(Your instructions)
Copy each line containing the word "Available" from the records that follow, please.

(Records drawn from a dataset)
============
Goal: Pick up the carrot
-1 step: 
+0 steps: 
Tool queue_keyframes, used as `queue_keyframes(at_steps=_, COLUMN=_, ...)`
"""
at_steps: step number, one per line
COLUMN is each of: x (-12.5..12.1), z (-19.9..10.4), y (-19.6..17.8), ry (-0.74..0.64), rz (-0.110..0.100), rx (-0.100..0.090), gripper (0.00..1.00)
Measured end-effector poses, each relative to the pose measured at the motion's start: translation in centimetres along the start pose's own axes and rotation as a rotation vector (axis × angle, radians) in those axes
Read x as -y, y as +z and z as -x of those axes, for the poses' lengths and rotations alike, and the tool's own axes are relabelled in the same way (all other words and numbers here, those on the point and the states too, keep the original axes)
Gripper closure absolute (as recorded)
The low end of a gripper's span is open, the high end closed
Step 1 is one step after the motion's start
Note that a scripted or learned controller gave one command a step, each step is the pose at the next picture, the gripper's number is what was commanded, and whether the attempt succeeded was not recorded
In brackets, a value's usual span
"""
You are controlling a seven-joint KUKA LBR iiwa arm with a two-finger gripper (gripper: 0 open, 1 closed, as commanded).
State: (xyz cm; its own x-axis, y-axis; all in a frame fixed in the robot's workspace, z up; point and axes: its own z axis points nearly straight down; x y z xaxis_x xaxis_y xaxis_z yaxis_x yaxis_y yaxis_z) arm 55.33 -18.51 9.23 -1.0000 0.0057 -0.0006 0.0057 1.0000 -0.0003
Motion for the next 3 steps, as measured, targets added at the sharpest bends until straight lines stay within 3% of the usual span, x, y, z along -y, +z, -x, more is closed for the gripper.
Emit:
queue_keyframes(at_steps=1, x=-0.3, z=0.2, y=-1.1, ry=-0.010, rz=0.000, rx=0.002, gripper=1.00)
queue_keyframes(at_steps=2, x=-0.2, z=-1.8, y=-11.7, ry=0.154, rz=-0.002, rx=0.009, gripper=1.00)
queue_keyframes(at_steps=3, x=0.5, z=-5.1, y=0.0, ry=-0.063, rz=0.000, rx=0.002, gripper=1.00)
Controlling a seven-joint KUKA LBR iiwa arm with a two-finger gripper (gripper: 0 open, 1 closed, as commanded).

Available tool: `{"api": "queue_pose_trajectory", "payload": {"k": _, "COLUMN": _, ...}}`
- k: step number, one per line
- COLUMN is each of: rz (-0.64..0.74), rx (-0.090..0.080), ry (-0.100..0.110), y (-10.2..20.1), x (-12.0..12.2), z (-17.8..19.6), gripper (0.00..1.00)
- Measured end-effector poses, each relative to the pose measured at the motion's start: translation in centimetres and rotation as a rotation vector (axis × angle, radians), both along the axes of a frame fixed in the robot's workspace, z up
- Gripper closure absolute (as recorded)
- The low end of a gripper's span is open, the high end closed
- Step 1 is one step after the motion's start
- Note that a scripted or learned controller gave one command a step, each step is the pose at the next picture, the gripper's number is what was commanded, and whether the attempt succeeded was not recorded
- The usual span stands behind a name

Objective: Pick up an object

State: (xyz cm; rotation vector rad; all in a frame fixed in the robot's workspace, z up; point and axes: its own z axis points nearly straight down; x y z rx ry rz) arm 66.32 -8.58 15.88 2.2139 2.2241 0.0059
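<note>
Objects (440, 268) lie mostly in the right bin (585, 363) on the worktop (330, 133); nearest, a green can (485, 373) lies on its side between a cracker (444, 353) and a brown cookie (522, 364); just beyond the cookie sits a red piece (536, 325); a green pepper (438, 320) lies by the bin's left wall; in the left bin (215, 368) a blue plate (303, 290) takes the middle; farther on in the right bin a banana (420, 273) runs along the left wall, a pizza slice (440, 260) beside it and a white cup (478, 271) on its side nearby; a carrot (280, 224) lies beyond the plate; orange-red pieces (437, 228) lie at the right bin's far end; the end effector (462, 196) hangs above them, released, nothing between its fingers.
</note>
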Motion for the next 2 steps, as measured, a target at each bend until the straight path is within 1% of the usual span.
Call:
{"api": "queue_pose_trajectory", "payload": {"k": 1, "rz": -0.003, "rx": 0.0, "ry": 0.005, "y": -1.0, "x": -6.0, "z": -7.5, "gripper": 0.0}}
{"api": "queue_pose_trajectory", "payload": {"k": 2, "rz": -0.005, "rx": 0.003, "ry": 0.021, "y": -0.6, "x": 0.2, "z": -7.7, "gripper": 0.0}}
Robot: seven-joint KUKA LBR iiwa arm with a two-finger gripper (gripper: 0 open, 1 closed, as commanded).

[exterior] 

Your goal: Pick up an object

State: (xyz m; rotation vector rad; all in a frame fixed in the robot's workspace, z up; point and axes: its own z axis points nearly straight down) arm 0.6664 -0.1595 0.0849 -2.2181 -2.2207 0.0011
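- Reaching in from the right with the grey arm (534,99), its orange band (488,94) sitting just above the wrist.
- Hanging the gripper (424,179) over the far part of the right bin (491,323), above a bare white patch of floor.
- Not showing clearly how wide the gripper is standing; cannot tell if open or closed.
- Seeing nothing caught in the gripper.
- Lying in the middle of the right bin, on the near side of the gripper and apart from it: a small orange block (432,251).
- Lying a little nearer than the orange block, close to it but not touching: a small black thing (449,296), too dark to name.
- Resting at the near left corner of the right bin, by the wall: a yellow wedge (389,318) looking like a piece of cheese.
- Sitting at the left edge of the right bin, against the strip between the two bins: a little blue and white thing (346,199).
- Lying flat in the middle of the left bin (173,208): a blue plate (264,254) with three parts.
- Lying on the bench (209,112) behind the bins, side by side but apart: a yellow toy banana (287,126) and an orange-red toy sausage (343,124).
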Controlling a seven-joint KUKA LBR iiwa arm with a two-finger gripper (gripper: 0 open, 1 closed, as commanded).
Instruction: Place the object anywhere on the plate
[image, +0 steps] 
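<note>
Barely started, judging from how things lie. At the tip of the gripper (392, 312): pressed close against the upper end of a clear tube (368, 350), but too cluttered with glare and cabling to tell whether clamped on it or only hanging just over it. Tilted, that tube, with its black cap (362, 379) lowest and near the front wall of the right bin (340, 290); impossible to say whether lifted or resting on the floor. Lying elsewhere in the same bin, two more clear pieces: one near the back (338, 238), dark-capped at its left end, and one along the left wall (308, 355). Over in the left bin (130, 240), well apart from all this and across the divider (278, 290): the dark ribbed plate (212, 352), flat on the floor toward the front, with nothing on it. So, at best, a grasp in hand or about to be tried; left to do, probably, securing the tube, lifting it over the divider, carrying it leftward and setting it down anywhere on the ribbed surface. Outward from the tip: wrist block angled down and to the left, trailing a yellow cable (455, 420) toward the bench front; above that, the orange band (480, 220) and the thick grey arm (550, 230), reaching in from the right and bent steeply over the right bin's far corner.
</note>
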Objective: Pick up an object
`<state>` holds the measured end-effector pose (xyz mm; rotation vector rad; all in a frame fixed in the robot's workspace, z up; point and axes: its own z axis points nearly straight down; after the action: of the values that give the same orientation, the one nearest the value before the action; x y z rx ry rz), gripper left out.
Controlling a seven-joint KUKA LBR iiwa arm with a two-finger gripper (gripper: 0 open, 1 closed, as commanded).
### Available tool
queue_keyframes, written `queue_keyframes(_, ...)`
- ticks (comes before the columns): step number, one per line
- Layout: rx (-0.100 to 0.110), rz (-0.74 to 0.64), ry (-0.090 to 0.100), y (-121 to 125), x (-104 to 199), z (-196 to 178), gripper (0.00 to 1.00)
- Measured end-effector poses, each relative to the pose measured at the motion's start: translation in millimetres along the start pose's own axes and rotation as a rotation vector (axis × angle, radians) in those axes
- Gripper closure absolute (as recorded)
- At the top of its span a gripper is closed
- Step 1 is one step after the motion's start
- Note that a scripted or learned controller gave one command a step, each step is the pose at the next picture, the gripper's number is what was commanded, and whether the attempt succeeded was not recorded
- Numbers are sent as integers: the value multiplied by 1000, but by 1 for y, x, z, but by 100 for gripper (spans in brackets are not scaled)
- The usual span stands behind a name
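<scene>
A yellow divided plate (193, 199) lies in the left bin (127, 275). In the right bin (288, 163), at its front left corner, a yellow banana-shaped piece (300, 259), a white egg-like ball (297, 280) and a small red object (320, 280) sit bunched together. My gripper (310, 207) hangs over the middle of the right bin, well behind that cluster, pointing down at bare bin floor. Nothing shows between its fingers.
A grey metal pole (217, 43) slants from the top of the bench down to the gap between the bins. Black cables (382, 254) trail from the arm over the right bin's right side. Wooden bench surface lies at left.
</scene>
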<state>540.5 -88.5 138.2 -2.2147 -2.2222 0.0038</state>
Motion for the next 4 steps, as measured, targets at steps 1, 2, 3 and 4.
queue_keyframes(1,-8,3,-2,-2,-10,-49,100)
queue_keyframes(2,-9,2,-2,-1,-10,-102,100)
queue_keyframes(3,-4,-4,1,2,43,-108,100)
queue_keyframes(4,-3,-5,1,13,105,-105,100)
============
(Task result)
Available tool: `{"api": "queue_pose_trajectory", "payload": {"k": _, "COLUMN": _, ...}}`
### Available tool

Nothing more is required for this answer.